Tak perlu diperdebatkannya vonis denda terhadap Habib Rizieq adalah terkait menimbulkan efek jera atau tidak. Menurut Arsul, efek jera bagi warga yang berkumpul bisa terwujud jika penegakan hukum konsisten.
"Jangan pula memperdebatkan vonis tersebut dari sisi efek jera, yakni apakah vonis yang demikian itu akan menimbulkan efek jera atau tidak. Oleh karena efek jera itu hanya bisa terjadi kalau penegakan hukumnya konsisten," ujarnya.
Arsul menilai proses hukum tebang pilih terhadap kerumunan sulit menimbulkan efek jera.
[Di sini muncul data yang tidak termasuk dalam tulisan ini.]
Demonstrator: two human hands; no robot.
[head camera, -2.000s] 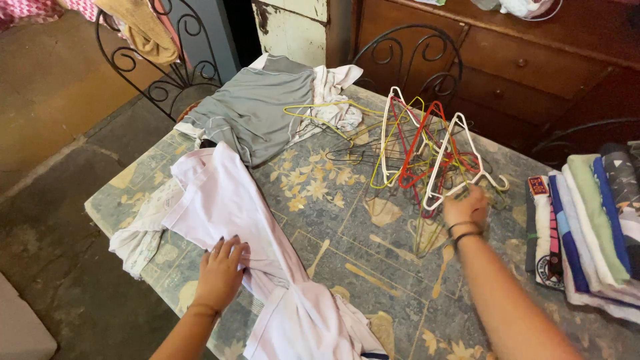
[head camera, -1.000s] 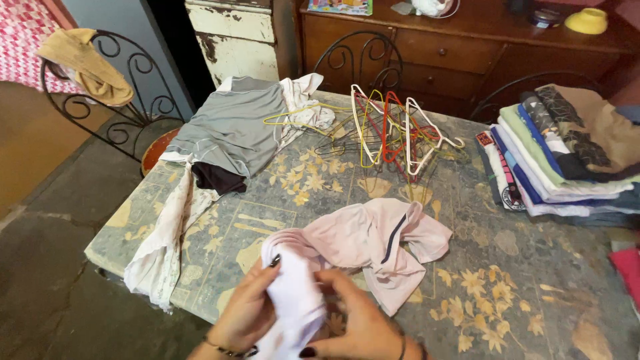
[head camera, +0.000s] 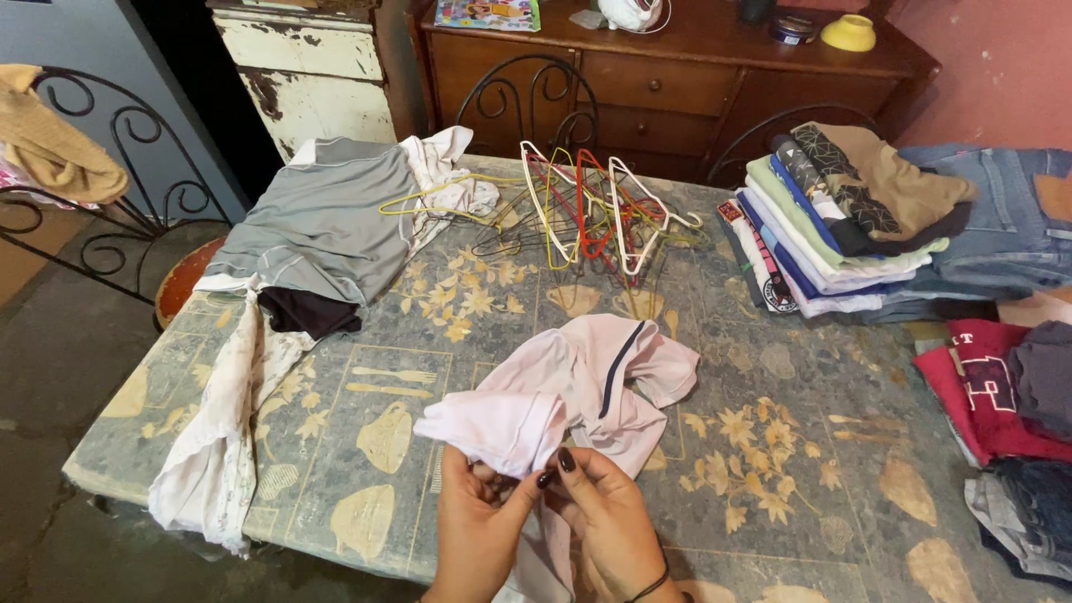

Mengapa semua kerumunan tak diproses hukum inilah yang menurut Arsul perlu diperdebatkan.
"Tapi kalau ada kerumunan massa yang diproses hukum dan ada yang tidak diapa-apakan, maka ya jangan berharap orang jera karena yang mereka lihat adalah yang tidak diproses hukum, bukan yang dihukum denda," ucap anggota Komisi III DPR RI ini.
"Yang perlu diperdebatkan ya kenapa nggak semua kasus kerumunan diproses hukum," imbuhnya.